Вскоре подкрался голод. Сперва слабый, вскоре он усилился, начал терзать внутренности. Рассчитывая обнаружить зверя, Мычка вертел головой все чаще, но тщетно, ни следов, ни шевеленья. Даже птицы затихли, будто под плотной пеленой снега лес начисто вымер. В груди разлилось тяжелое предчувствие - третьей ночи под открытым небом он не переживет.

ГЛАВА 2

Серая пелена небес потускнела, а следом потускнел весь мир. Где-то высоко, отрезанное от земли стеной туч, сияет солнце. Но даже там вскоре наступит ночь. Здесь же, под раскидистыми кронами деревьев, в укутанном снегом лесу, тьма настанет гораздо-гораздо раньше. Третий день подряд ему сопутствует удача, путь не пересек ни один из многочисленных хищников леса. Но удача не длится вечно. Изнуренные голодом, рано или поздно охотники выйдут из своих нор, и если в первый, да и во второй день, он вполне мог рассчитывать на собственные силы, то сейчас, измученное долгим путем, и терзаемое голодом, тело может дать слабину. Глаза неверно оценят расстояние, не вовремя дрогнет рука, и, едва начавшись, его жизненный путь прервется.

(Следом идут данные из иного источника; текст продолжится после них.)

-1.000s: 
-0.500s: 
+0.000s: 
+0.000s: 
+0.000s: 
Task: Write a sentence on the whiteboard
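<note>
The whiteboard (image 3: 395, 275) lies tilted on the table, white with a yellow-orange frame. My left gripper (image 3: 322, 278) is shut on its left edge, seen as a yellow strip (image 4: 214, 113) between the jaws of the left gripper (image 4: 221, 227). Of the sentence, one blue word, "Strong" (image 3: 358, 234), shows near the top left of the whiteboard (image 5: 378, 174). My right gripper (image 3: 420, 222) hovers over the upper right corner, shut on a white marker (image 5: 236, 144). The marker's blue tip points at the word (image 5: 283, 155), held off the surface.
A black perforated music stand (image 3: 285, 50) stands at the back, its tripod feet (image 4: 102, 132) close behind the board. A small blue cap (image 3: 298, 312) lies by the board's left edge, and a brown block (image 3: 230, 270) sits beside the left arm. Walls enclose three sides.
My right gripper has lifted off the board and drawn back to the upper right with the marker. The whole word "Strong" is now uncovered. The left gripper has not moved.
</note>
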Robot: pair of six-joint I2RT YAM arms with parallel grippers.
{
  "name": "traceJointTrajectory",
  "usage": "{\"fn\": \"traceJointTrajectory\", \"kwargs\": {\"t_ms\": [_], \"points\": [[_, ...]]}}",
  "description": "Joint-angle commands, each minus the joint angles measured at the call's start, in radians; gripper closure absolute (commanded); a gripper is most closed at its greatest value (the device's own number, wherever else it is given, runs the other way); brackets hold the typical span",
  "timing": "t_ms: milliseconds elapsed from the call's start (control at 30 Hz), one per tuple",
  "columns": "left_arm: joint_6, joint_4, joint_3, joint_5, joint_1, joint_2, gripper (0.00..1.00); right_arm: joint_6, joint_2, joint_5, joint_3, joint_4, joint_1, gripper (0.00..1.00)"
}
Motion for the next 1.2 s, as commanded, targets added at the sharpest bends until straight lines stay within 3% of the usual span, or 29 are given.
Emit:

В груди болезненно заныло, а глаза увлажнились. Возникло сильнейшее желание спрятаться, укрыться в теплом тихом месте от бездушного мира, что со спокойствием камня взирает на гибель тысяч существ, будь то одряхлевшее от старости дерево, или полный сил молодой охотник. Жалость к себе накрыла волной, ударила в живот так, что перехватило дыхание, стиснула горло. Кривя губы, и изо всех стискивая челюсти, чтобы не разрыдаться, Мычка остановился возле старой сосны, уткнувшись лбом в ствол, замер.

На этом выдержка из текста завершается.